The Bible: Treasure in the Trash


Pile of trash; iStockPhotoThe American children’s television series Sesame Street, well known for its “Muppets” characters, premiered on November 10, 1969, and it became one of the longest-running children’s programs on television.

Like many parents, we wove Sesame Street into the fabric of early learning for our kids. Forty-two years later, I’m still partial to a grouchy but lovable Muppet called Oscar, who lives in a garbage can. Oscar has a life-long attraction to and passion for trash. One song has the refrain, “Trash, I love it.”

It makes perfect sense that a loving God should reveal himself to us in the language of ordinary people.

This strange affinity for trash also appears in older, more sophisticated, more highly educated persons known as archaeologists. They investigate past cultures by studying the things those cultures left behind. Some of our most exciting knowledge and insights into ancient civilizations have come to us from household ruins, city dumps and even communal cesspits. In other words, trash.

Everyday documents sifted from the trash of ancient towns and cities are rich sources of cultural information. In contrast to Oscar, who loves trash for its own sake, the archaeologist loves what he or she can learn from it. In fact, some archaeologists can, if the quality of the trash is high enough, become even more expressive than Muppets!

One exciting find in the village dump in Oxyrhynchus, Egypt, actually changed our perception of the New Testament.

At the time of Jesus and the apostles, the prevailing language of the Eastern Roman Empire was Greek. But there were two levels of Greek language: the classical Greek of literature and the koine Greek of common conversation and writing. Things written in classical Greek tended to be copied and preserved in libraries and royal collections. But things written in the common, or koine, style—anything from personal letters and journals to shopping lists, would in time find their way into the trash can and finally to the garbage dump. And of course, since many of the common words and expressions in koine were not used in classical Greek, these words and expressions were not preserved for posterity.

And as it turns out, the New Testament was written in the koine, the common form of Greek. It has a vocabulary of only about 5,000 words, and of those, about 500 were considered unique to the New Testament, not found in other Greek literature up to that point. Scholars agonized over the disparity between New Testament and classical Greek.

Schools of thought emerged to deal with this. “Hebraists” thought that New Testament Greek must have been a translation from an original Hebrew text. “Purists” surmised that New Testament Greek was a special language, created by the Holy Spirit and “purified of its pagan origins” to suit the purposes of God’s revelation.

Eventually, some scholars started thinking outside the box. Bishop Lightfoot, one of England’s most insightful New Testament scholars, said, “if we could only recover letters that ordinary people wrote to each other without any thought of being literary, we should have the greatest possible help for understanding of the language of the New Testament generally.”

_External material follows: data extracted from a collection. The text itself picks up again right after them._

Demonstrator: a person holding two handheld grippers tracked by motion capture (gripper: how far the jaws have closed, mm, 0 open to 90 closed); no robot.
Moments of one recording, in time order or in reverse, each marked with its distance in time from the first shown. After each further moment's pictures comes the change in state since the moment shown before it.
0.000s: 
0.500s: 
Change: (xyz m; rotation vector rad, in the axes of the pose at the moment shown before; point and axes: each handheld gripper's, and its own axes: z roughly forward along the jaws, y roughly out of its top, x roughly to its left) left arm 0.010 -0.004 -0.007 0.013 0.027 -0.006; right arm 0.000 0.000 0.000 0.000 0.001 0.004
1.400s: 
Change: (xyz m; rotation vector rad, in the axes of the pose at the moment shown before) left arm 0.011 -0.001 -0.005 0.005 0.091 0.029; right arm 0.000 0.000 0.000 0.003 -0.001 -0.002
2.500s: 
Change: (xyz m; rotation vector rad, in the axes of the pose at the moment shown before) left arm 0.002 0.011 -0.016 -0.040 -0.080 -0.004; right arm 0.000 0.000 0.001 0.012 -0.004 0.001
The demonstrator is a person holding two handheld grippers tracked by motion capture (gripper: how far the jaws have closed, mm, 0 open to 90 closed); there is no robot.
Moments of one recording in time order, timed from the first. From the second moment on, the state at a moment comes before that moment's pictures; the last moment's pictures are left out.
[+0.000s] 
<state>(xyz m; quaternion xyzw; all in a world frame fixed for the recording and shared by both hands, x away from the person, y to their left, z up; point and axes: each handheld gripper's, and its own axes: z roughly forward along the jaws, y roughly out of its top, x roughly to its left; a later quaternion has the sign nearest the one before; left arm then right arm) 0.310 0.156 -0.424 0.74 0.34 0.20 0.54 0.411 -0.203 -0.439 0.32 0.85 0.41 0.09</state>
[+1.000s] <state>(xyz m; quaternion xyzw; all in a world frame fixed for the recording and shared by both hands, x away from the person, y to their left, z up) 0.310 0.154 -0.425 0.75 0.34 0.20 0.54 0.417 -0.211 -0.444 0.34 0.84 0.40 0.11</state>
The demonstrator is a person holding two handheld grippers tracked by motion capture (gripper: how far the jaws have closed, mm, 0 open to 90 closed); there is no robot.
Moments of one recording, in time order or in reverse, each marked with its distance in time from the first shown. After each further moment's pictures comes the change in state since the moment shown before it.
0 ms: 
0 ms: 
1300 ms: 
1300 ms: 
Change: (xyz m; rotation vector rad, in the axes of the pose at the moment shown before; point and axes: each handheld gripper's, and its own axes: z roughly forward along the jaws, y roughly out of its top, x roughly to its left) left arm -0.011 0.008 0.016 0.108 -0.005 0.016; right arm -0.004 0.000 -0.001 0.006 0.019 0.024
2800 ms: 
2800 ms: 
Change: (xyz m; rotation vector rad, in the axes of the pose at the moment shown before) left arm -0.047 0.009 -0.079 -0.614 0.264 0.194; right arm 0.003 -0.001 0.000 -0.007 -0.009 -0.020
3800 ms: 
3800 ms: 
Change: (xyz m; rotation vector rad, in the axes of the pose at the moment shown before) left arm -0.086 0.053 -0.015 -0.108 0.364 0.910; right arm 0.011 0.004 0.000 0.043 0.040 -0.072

In April 1897, the bishop got his wish when Bernard Grenfell and Arthur Hunt began discovering sample after sample of written koine Greek in that garbage dump at Oxyrhynchus, Egypt—including nearly all of the words formerly thought unique to the New Testament.

According to biblical scholar Eugene Peterson, “The words came from wills, official reports, letters from husbands away on business to their wives at home, a letter that a son who had become a soldier wrote to his parents, a letter in which a father admonished his children who were away from home, petitions, accounts, shopping lists, bills and receipts—the kinds of writings that never get bound into books and catalogued in a library. This was the kind of writing that, when it has done its work, is thrown away.”1

The impact of all this on Bible translation and Bible reading is huge. It makes perfect sense that a loving, considerate God should reveal himself to us in a manner we can understand, in the language of ordinary people. He’s given his precious word to all of us, not just to the highly educated.

Sesame Street’s Oscar the Grouch says “Trash is everything to me.” While it’s unlikely we could agree entirely with that sentiment, it’s worth remarking that some very important knowledge about the word of God came from sifting through an ancient town’s trash.

Thanks to archaeology and scholarship, Oxyrhynchus has proved to be a case of Treasure in the Trash.

1. Eugene Peterson, Eat This Book (2006), p. 145.